# SW WA Fair



## Crossroads Boers (Feb 19, 2011)

We had a great time at our local fair over the weekend.  Saturday's judge was the same judge that judged our very first show 7-8 years ago, and it was this same fair too. I thought that was pretty cool.  

We brought 4 does. On day 1 (Saturday) Rainbows won her 3-6 month FB class of 9 does. Poppy won her 6-9 month FB class of 5 and then won Jr. Grand. Rainbows won Jr. Reserve. Dandi won her class of 2 and was yearling Grand and Dazzle won her class of 6 or 7 and was yearling Reserve. On day two we didn't do so well, but that's ok.  Day 1 made the whole show worth it.  Rainbows did get Jr. Grand on day 2 but non of the others even won their classes. (edit: Dandi did win her class of 2) Pat Hendrickson (day 2 judge) doesn't like "over conditioned" goats...  

There were about 45 goats there and a grand total of 5 were colored. 3 of those were ours and all won champion ribbons, so we were pretty excited about that.


----------



## KW Farms (Jun 21, 2008)

Nice goats!
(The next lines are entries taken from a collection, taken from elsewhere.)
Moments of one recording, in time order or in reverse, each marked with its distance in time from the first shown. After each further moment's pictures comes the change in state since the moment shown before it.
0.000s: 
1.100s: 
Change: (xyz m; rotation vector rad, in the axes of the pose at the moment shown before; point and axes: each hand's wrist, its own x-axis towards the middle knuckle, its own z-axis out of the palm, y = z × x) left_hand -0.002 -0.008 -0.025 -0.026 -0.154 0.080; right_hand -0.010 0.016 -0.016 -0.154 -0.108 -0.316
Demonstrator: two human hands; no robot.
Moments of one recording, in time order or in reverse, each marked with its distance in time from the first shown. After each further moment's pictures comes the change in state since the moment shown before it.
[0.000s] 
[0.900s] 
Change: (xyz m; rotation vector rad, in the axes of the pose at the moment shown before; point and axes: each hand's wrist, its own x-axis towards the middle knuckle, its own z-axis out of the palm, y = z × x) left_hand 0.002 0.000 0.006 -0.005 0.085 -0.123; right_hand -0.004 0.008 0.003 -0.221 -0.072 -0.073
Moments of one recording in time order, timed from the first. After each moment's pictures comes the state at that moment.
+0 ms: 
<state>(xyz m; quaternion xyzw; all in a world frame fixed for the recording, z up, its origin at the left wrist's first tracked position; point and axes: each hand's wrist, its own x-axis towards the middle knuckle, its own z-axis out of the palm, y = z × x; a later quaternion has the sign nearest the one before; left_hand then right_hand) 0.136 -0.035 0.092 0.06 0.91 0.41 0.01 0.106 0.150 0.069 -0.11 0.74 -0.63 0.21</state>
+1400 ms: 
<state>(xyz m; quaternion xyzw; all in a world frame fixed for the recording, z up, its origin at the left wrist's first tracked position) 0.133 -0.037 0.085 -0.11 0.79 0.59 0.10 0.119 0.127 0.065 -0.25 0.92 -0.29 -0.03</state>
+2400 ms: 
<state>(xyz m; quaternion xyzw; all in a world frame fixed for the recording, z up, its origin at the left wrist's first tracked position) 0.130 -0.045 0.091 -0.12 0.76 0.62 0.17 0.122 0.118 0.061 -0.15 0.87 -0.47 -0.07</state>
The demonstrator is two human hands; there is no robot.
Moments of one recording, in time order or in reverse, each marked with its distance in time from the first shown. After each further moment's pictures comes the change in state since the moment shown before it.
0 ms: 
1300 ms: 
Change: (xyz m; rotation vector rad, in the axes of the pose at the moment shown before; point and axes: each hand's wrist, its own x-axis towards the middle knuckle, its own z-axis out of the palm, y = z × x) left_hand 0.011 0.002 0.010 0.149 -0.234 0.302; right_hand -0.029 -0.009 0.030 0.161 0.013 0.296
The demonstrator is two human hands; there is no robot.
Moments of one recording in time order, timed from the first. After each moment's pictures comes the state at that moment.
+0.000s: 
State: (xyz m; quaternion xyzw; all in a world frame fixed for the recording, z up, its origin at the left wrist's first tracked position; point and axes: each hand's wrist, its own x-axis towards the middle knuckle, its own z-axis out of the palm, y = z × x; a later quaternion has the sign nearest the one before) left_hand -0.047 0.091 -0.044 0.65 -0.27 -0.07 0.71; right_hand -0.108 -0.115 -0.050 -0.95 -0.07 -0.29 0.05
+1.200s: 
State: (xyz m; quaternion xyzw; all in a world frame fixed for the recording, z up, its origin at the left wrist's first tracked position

Way to go!!


----------



## nancy d (Oct 5, 2007)

Great job girls!


----------



## Scottyhorse (Feb 11, 2013)

Great job, guys


----------



## Crossroads Boers (Feb 19, 2011)

Thanks.  We had a good time. 

Thanks to Sandy Hemminger for taking the photos!


----------



## ksalvagno (Oct 6, 2009)

Congratulations! That is great!


----------



## Crossroads Boers (Feb 19, 2011)

Thanks Karen!


----------



## Frosty (Feb 13, 2010)

good job. Its all in the judges eye don't you think.


----------



## springkids (Sep 12, 2013)

Congrats!!!! Very lovely as always.


----------



## Crossroads Boers (Feb 19, 2011)

Thanks.


----------



## loggyacreslivestock (Mar 5, 2013)

Congrats!


----------



## Crossroads Boers (Feb 19, 2011)

Thanks Julie!


----------



## RPC (Nov 6, 2009)

I have always loved your goats. Congrats at the show day one sounds great.


----------



## ksalvagno (Oct 6, 2009)

RPC said:


> I have always loved your goats. Congrats at the show day one sounds great.


How is it going Roger? Miss having goats? Good to see you on here.


----------



## Crossroads Boers (Feb 19, 2011)

Thanks Roger! Nice to hear from you!


----------



## Crossroads Boers (Feb 19, 2011)

Here are some pictures of Dandi in the yearling drive on Sunday.  She's going back to Terry next weekend to get bred to Poppy's sire Valor. She didn't take the first time but that was early in the season.


----------



## nancy d (Oct 5, 2007)

Dandi has the most gorgeous rump! Is that Leslie??


----------



## Crossroads Boers (Feb 19, 2011)

Thanks Nancy.  No, that's Kaye and Dave in the back rows and Jim A. in the front ahead of Dandi.


----------



## nancy d (Oct 5, 2007)

Coulda fooled me for sure it is kind of hard to see the front.


----------